**WHAT TO PRODUCE:** Search the data for the word "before" and copy each line that has it.
======== PROVIDED DATA
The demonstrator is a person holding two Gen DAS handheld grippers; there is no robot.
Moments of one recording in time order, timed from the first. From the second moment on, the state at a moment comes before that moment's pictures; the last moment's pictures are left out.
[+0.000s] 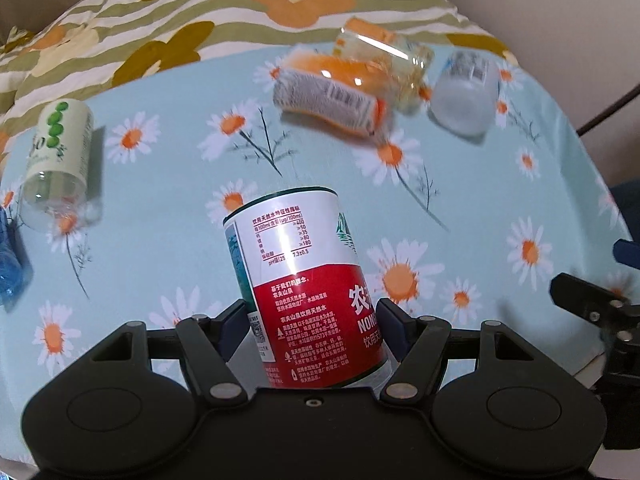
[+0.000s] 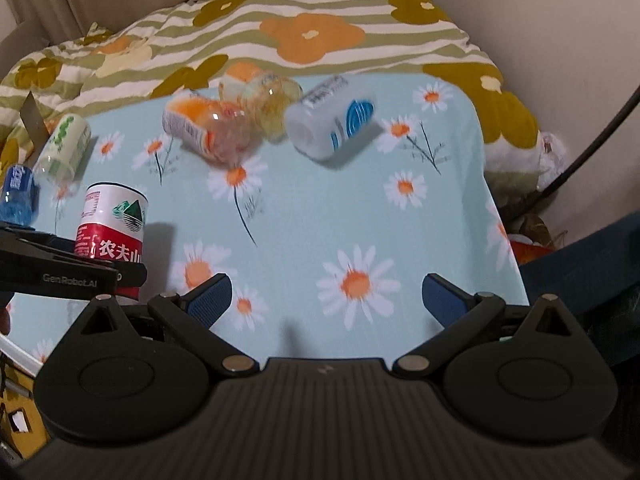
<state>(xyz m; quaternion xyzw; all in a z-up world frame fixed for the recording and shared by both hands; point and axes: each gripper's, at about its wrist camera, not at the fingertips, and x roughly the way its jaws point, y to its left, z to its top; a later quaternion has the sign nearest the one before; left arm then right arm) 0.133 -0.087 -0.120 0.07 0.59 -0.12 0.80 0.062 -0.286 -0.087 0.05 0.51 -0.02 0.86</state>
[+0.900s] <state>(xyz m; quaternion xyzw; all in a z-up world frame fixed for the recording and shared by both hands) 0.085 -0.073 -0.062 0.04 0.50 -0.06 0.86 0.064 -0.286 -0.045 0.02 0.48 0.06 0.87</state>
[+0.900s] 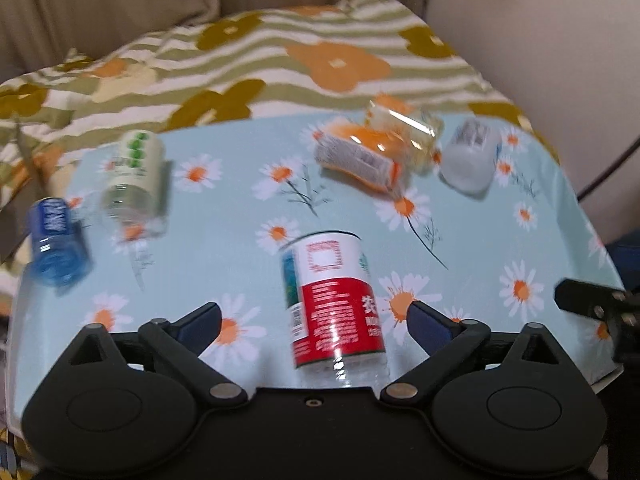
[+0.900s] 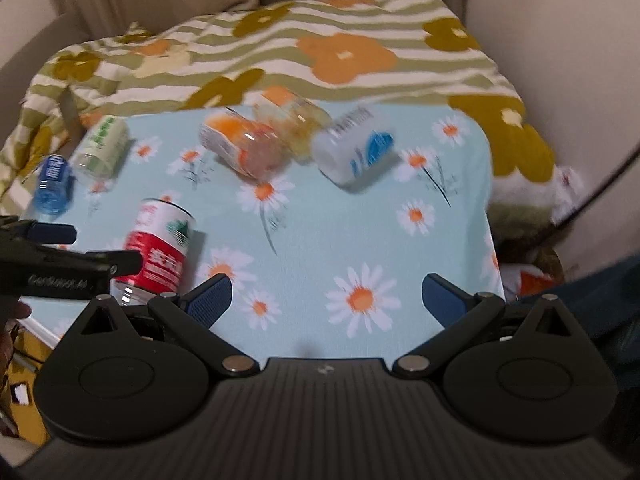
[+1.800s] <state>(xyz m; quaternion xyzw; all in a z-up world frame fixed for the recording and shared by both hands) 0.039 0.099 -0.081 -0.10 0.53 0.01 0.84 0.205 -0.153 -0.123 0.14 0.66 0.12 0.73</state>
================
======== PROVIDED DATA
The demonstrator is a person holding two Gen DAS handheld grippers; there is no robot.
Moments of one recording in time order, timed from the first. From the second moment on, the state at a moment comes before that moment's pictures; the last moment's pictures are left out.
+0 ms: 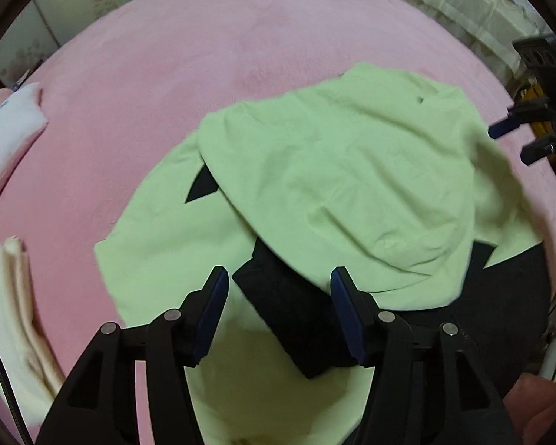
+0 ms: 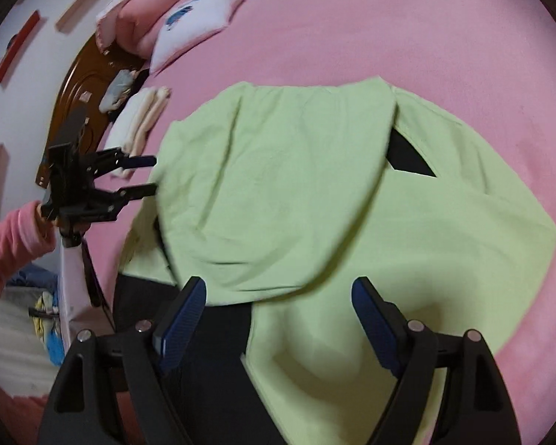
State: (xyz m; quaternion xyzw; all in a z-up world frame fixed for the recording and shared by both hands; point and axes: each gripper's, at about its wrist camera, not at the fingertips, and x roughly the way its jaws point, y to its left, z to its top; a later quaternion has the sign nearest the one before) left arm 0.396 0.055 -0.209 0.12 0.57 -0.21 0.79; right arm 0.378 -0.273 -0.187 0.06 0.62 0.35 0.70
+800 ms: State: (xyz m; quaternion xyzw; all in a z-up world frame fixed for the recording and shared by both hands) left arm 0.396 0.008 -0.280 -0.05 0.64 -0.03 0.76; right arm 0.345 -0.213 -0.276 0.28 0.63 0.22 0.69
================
**REPLY TO THE TASK:**
Moments of one recording in time order, timed from the first. From the second moment on, the state at a moment comes before that moment's pictures; the last moment's pictures are left out.
<state>(xyz m; quaternion xyzw; all in a z-up world frame fixed for the recording and shared by both hands; point and axes: each gripper's, at about its wrist camera, not at the fingertips, and x roughly the way its jaws point, y to its left, z to its top; a later quaternion has the sign nearest the one before; left arm then right arm) 0.133 -0.087 -0.120 0.07 0.59 -0.12 0.80 0.062 -0.286 -0.087 0.05 0.51 -0.02 0.86</state>
Moments of one recording in time order, timed from the first. From the second moment on, the state at a moment comes before that moment's pictures; the last moment's pictures are left out.
State: (xyz m; quaternion xyzw; all in a z-up world frame fixed for the recording and shared by both hands; point and axes: each gripper's, at about its wrist camera, not at the fingertips, and x roughly the way its jaws point, y to its left, z to its top; a later quaternion has the sign nearest the one before) left arm 0.396 0.055 -0.209 0.12 0.57 -0.21 0.79; right arm 0.378 -0.273 -0.187 0.06 0.62 0.35 0.70

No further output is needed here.